I tried to create a WordPress application with a 2 tier architecture on Google Compute Engine. Created an instance in which the WordPress Web and App servers are installed and configured it with the database credentials installed in another instance with the IP.
Created an image out of this instance’s disk and used it to create an Instance Template. Using the Instance Template created an Instance Group with AutoScaling – ON and based on HTTPLoadBalacing usage – 80%, Minimum number of instances 1, Maximum number of instances 3 and cooling period 15 seconds.
Created a HTTPLoadBalacing with a Forwarding Rule and obtained an IP. Created a backend service with the health check on port 80. Added the Instance Group to the backend service.
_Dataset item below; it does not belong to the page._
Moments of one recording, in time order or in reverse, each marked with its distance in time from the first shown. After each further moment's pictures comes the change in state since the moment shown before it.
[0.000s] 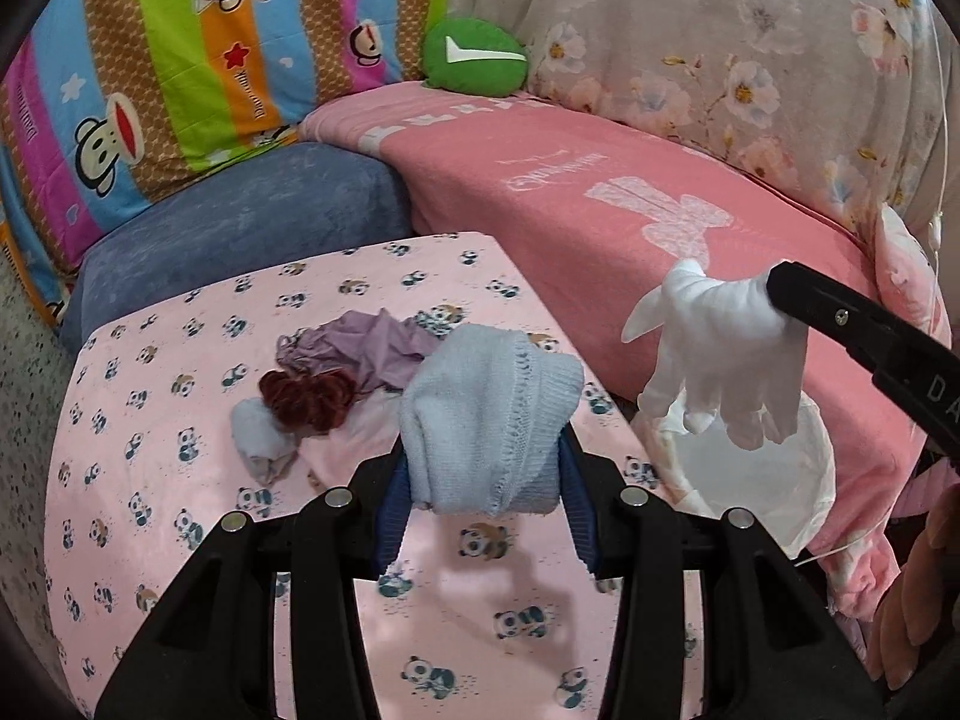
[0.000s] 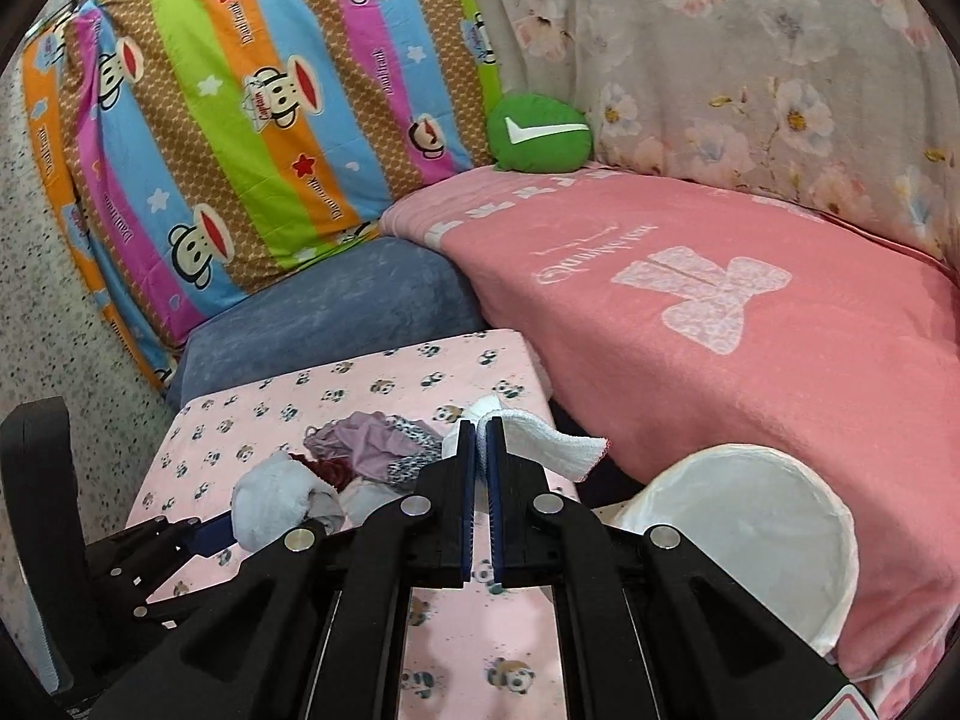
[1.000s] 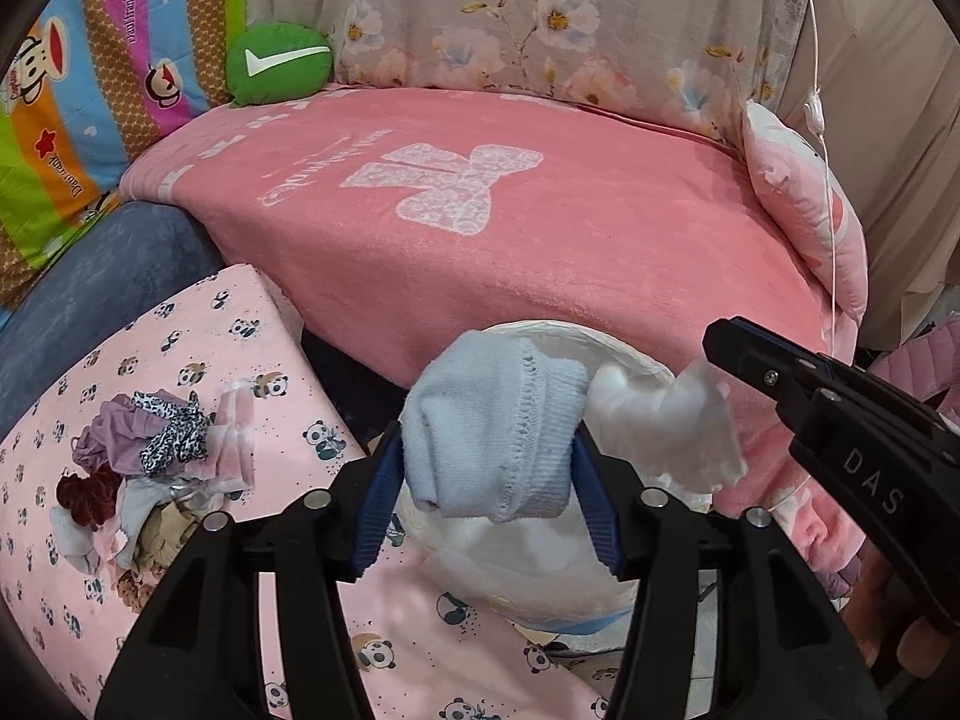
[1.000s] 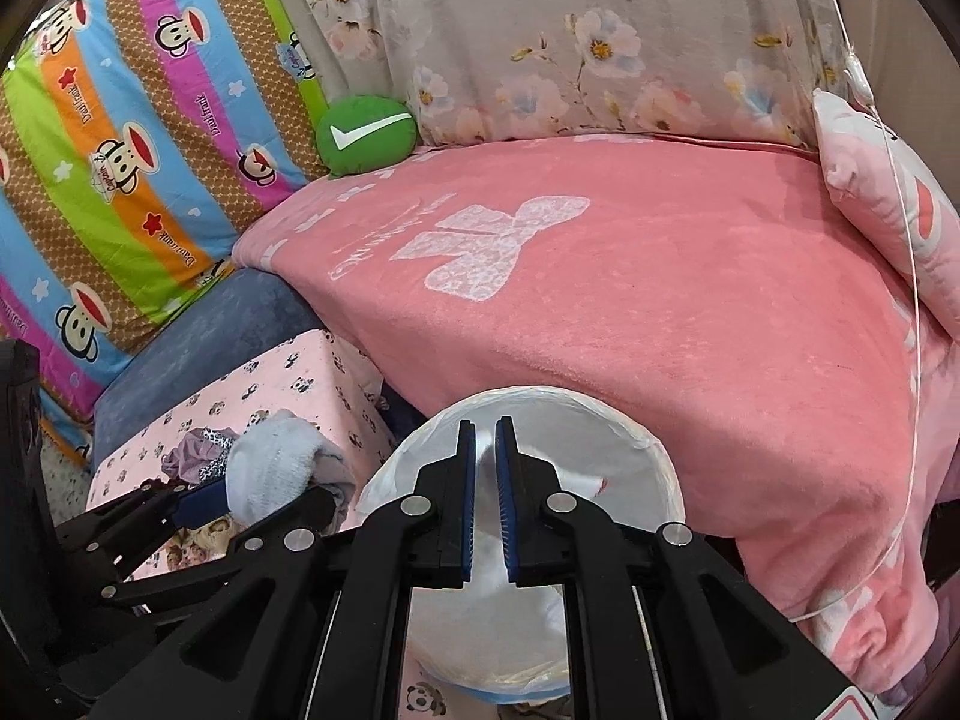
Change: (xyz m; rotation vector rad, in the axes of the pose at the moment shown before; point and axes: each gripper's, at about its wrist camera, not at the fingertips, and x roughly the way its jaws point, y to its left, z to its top) left arm 0.048 -0.161 0.010 0.246 0.050 -0.221; right arm -0.027 -0.167 -0.033 0.236 0.018 -0.204
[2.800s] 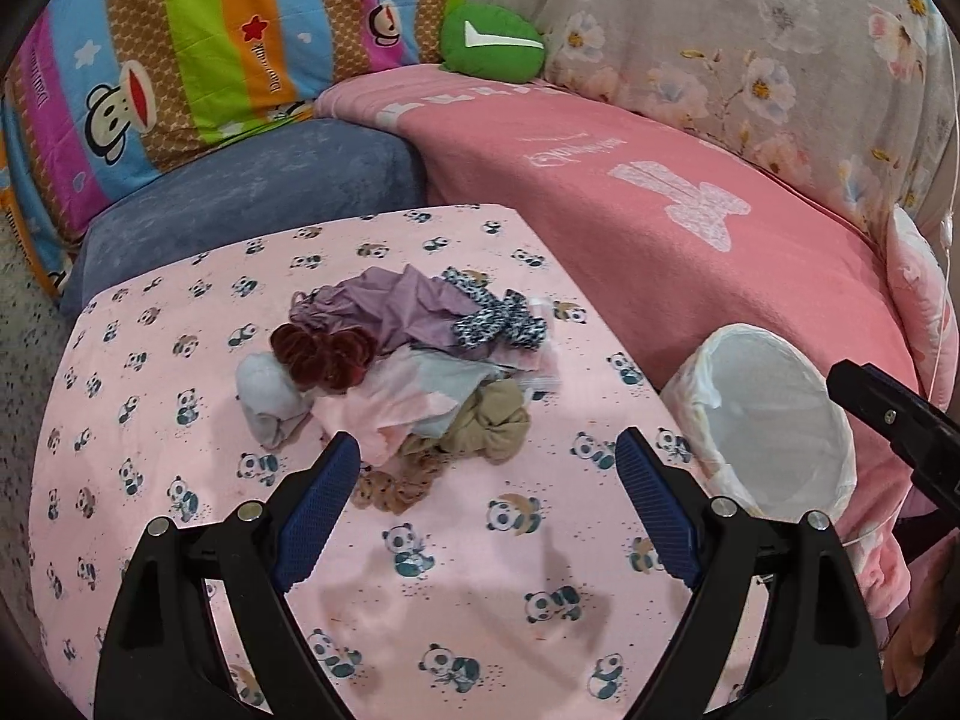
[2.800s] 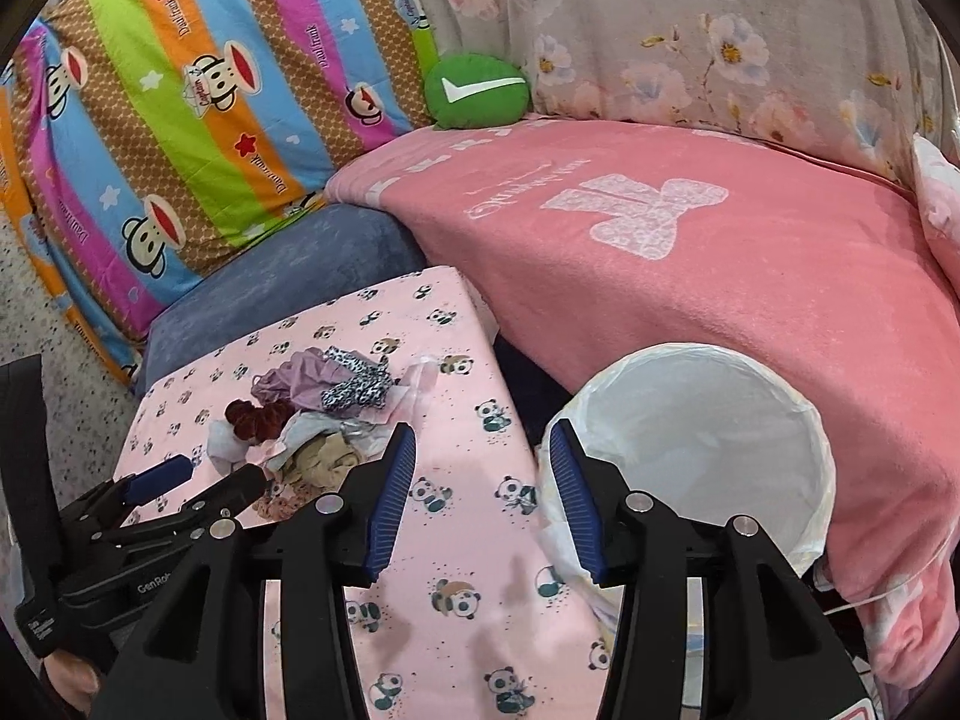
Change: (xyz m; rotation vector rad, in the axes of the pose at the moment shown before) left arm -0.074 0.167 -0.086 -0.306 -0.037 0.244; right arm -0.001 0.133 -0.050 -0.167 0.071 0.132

This complete setup works fine but when the links on the WordPress web page, the application is redirected with the IP of the initial instance out of which we have created the image.
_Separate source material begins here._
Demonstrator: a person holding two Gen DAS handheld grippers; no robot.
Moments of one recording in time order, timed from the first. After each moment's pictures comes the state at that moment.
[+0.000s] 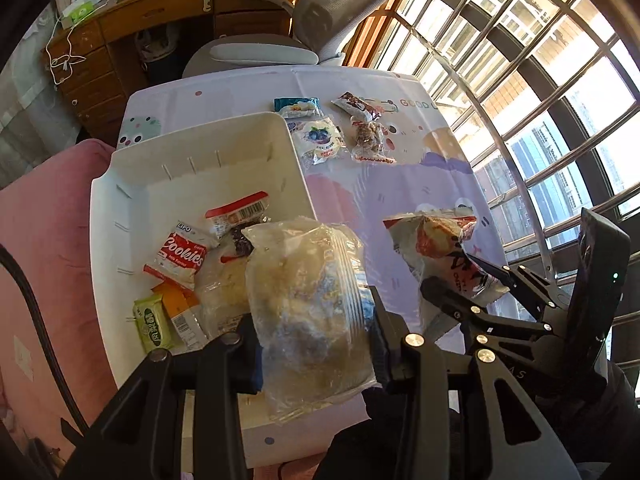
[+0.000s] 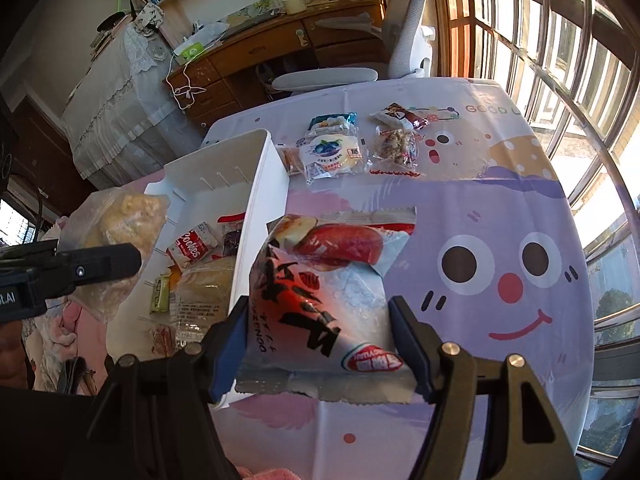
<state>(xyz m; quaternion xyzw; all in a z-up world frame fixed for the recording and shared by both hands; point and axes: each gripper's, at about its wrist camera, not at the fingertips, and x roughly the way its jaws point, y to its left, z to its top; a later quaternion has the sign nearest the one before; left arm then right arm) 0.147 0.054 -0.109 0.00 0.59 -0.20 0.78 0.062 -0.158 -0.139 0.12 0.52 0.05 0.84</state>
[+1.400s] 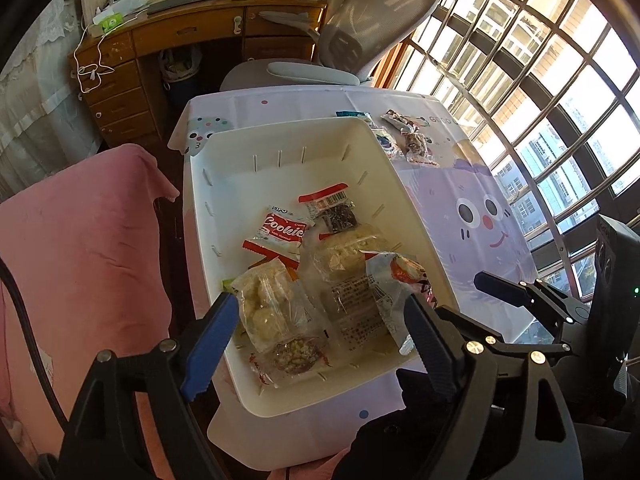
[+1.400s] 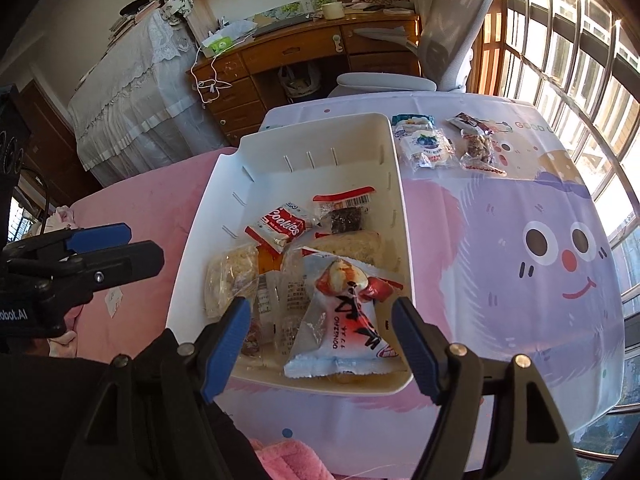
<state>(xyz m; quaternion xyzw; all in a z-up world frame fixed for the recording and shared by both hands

As a workaround we tried to create the image by configuring the HTTPLoadBalacing IP as Home and SiteURL in the WordPress Config file. But this is failing the health check and the instances are treated as unhealthy instances even though the Apache is running on the instances.
Could someone help me on this?
Most likely, you have not defined the FQDN and your options in WP still point to the specific instance of WP (by IP).
This is working fine now. The problem is with the Path in the Health Check.
I previously installed the wordpress on DB and configured the image to LoadBalancer. So the health check path with “/” passed.
But now I haven’t installed the wordpress on DB so the health check has to be done on the path “/wp-admin/install.php”.
After the change in the health check path this is working fine. I used the LoadBalancer IP as the Home and SiteURL in the wp-config.php file. Now all the links are working fine and navigating properly.